5 minute read
Grammar Grinch
GRAMMAR GRINCH By: Sarah M. Booher
Garza Law Firm, PLLC
A WORD AFTER A WORD AFTER A WORD IS POWER: WRITING ADVICE FROM GREAT NOVELISTS
Any time I am lucky enough to run into Federal Defender Beth Ford, the first thing I ask my fellow bookworm is if she’s read anything good lately.1 Reading is my Tennessee football all year round.
Let’s be honest - I’d much rather be curled up at home reading than at work writing a demand, or a complaint, or a brief. That’s just tedious old legal stuff. Or is it? What can we glean from the magic of fiction that we can carry with us into the workplace reality to make us better written practitioners? What can the “greats” tell us about telling our own legal stories? Turns out, quite a bit.
Plot your story first. – Agatha Christie
For a lot of novelists, figuring out what they’re doing and how to start is the hardest part. The same is generally true for us. Before you put fingers to keyboard or pen to paper, make a plan. Take the time to determine what your most important points are, the best way to organize them, and the best tone to convey them.
Get the big truth first. If you get the big truth, the small truths will accumulate around it. Let them be magnetized to it, drawn to it, and then cling to it. - Ray Bradbury
Bradbury believed it was difficult to keep the passion for a budding novel alive long enough to finish it, so you had to get in there and immediately find your truth and let everything else fall in around it. Many of our legal writing professors taught this concept as “start with our best argument.” Either way, don’t waste time. Respect your readers (especially your judges) enough to get straight to the point.
If a sentence, no matter how excellent, does not illuminate your subject in some new and useful way, scratch it out. – Kurt Vonnegut
Make sure each and every word you write in your legal documents actively contributes to building or strengthening your points. Read every sentence of your document independently and ask yourself why it is there. Does it add value? If it doesn’t, it’s just verbal and/or legal fidgeting that should be deleted.
The first thing I do in the morning is brush my teeth and sharpen my tongue. – Dorothy Parker
My legal writing professor used to ask students in the margins of their poor or average papers if they liked their tea tepid, too. In other words, stop using passive voice, make more accurate word choices, and confidently state and support your position. After all, we’re here to win, and you don’t have to be disrespectful to have a sharp tongue!
What is writing? Telepathy, of course. - Stephen King
Huh? <scratches head> What King is getting at here is that the words on the page are not what’s ultimately and supremely important. What’s important is that we are trying to get ideas from our head into someone else’s head, and that transfer is happening across time, experience, and nuance. Delete the adjectives and you’ll have the facts. – Harper Lee
Be cognizant not only of your opponent’s embellishments, but of your own, too. Any given exaggeration is not necessarily a bad thing, but you might be using it to cover up a weakness in your story. It might also give you a reputation amongst your peers as having a flair for the dramatic. Consider taking a better approach than writing “fluffy facts”. Own it up front, state it subtly and toward the end of your argument, or pair/substitute it with a less vulnerable fact.
Don’t tell me the moon is shining; show me the glint of light on broken glass. – Anton Checkhov
If you never had a professor underline a sentence on an essay you submitted with “conclusory” written in the margin beside it, did you even go to law school? Effective written advocacy shows the reader why your argument prevails. Often, the supporting details that are obscured by conclusory statements are key details that aren’t elicited until a motion hearing that would have otherwise been avoidable. Including the “how” and “why” in your legal writing will make you a more effective and efficient advocate.

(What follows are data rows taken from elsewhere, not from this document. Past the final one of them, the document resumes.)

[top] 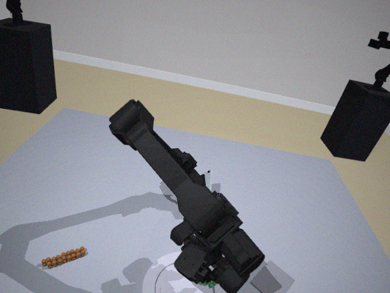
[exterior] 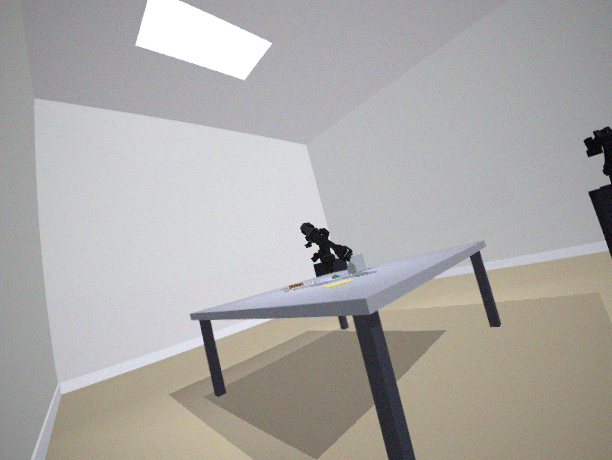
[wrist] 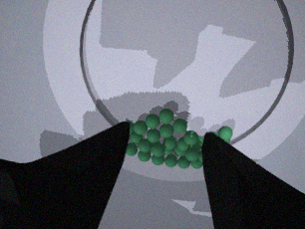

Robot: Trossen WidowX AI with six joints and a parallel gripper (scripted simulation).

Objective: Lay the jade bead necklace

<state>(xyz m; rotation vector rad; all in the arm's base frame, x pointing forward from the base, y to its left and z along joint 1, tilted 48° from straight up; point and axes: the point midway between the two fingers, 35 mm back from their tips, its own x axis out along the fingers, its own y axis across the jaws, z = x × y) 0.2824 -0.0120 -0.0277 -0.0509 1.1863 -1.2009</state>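
The round bead board lies 2 cm ahead of my gripper tip, 3 cm to the right of it and 3 cm below it. Round my gripper tip: yellow strip (22 cm ahead, 19 cm to the left, 4 cm below); then flat grey square (3 cm behind, 20 cm to the left, 4 cm below).
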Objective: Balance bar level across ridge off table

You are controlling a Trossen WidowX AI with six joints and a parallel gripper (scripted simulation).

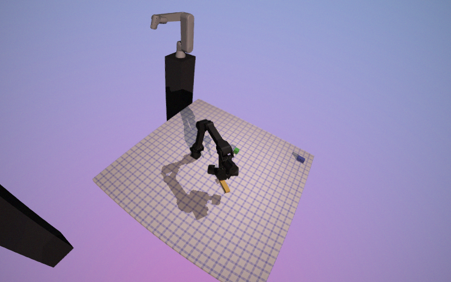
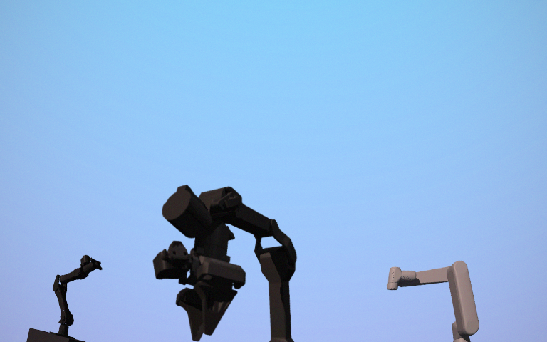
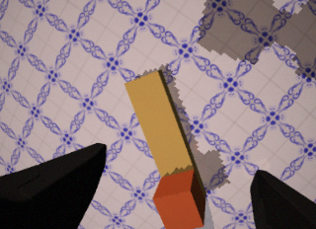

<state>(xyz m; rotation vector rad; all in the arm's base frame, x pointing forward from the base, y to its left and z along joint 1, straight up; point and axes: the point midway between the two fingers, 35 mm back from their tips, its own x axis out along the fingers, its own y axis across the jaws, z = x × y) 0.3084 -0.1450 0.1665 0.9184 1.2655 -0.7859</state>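
Now: the tan-brown bar 110 mm below my gripper tip, 60 mm to the left of it and 20 mm behind it. Round my gripper tip: green block 380 mm to the left, 120 mm below, 80 mm behind; blue block 640 mm to the left, 430 mm ahead, 120 mm below.
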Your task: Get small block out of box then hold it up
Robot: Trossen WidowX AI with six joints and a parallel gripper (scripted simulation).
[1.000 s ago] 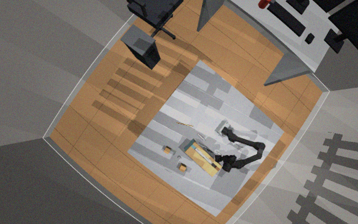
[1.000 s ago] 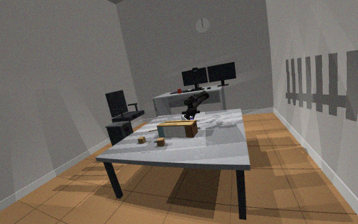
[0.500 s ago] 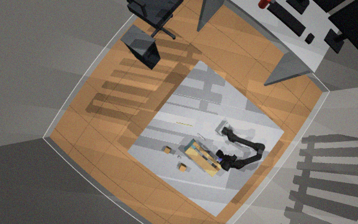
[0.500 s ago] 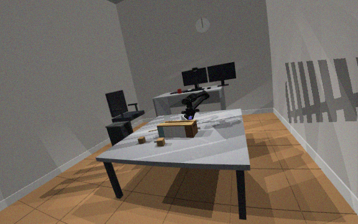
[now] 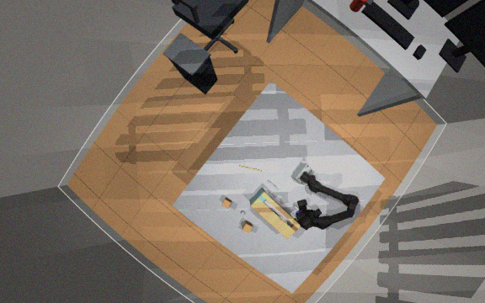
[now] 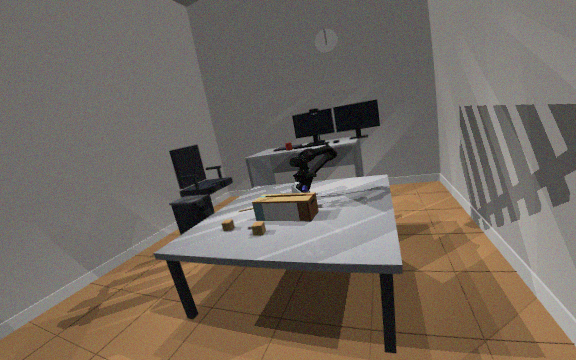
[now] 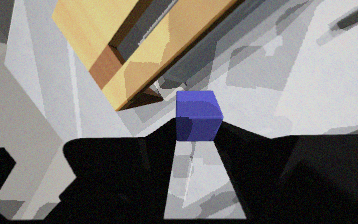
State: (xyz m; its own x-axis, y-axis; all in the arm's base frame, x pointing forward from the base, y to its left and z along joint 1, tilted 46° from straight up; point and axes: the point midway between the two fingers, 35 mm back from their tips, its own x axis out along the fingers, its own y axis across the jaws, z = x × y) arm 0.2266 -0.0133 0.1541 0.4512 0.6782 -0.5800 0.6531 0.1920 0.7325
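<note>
The blue block lies 1 cm to the right of my gripper tip and 1 cm above it. The rest, counted from my gripper tip: thin tan stick (9 cm behind, 47 cm to the right, 12 cm below); then box (7 cm ahead, 13 cm to the right, 6 cm below).
</note>
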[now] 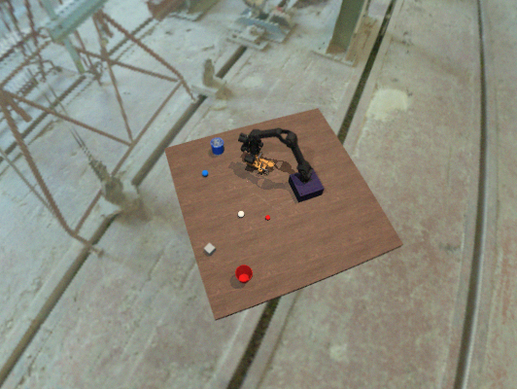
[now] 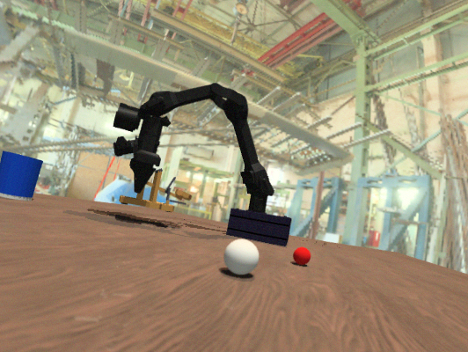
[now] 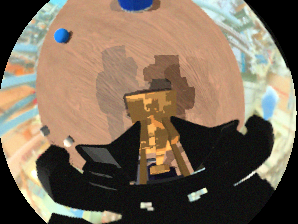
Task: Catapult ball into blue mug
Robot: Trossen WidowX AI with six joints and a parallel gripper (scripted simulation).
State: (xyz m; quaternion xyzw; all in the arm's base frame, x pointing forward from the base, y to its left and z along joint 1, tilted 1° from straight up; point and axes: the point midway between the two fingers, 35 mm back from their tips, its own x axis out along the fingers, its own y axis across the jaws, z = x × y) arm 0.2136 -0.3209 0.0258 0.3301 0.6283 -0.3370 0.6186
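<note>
Now: the small red ball 140 mm ahead of my gripper tip, 410 mm to the left of it and 60 mm below it. Also, from my gripper tip: catapult 30 mm behind, 70 mm to the left, 20 mm above; then blue ball 340 mm ahead, 100 mm to the right, 50 mm below; then blue mug 160 mm ahead, 240 mm to the right, 40 mm below.
</note>
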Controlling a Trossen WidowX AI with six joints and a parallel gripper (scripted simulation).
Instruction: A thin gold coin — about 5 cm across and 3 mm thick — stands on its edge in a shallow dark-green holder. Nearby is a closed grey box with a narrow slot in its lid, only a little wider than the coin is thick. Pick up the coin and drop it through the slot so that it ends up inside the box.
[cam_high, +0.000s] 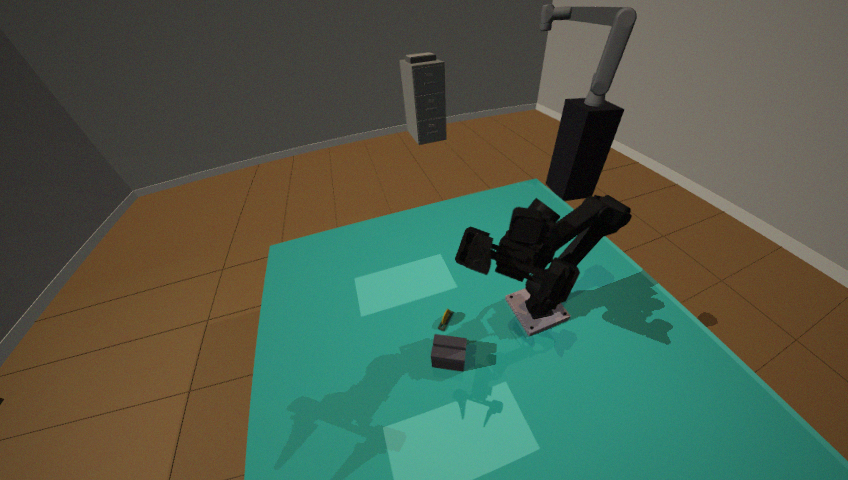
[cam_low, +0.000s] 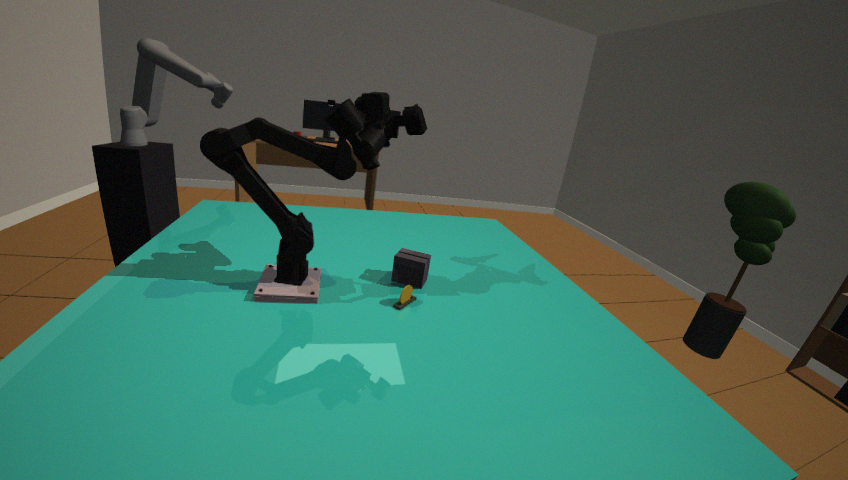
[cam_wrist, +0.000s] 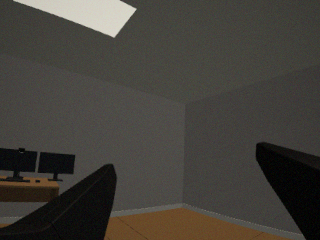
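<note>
My gripper tip is 60 mm short of the coin, 210 mm to the left of it and 420 mm above it.
</note>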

Language can never live up to life once and for all. Nor should it. Language can never “pin down” slavery, genocide, war. Nor should it yearn for the arrogance to be able to do so. Its force, its felicity is in its reach toward the ineffable. – Toni Morrison
Harnessing the power of the written word is inextricably intertwined with appreciating its inherent failures. Words don’t always do justice and that’s a hard truth for a profession so reliant upon them. However, being cognizant of this reality allows the legal writer to be authentic. Grandiose, sweeping language has a place, but it’s generally the dramatic stage. Being a powerful written advocate means tempering force with authenticity.
Never use a long word when a short one will do. – George Orwell
If I had a ten-dollar bill for every time one of my professors told me to stop using ten-dollar words, I’d be on vacation right now. Although we want our writing to be intelligent and polished, sesquipedalian2 writing can often come across as stuffy and condescending. Arguments can be made most effectively when our word choices are straightforward and concise.
In summary, effective writing is a discipline in mindfulness. For attorneys, this means mindfulness in our communication and advocacy. While perspectives on writing may vary across the legal field, we can all agree that it is a necessary tool in our professional toolbox, and one worth being intentional with regarding growth and improvement.
1 Beth, if you’re reading this, my most recent favorites are Great Circle by Maggie Shipstead and Donuts and Other Proclamations of Love by Jared Reck. 2 See what I did there?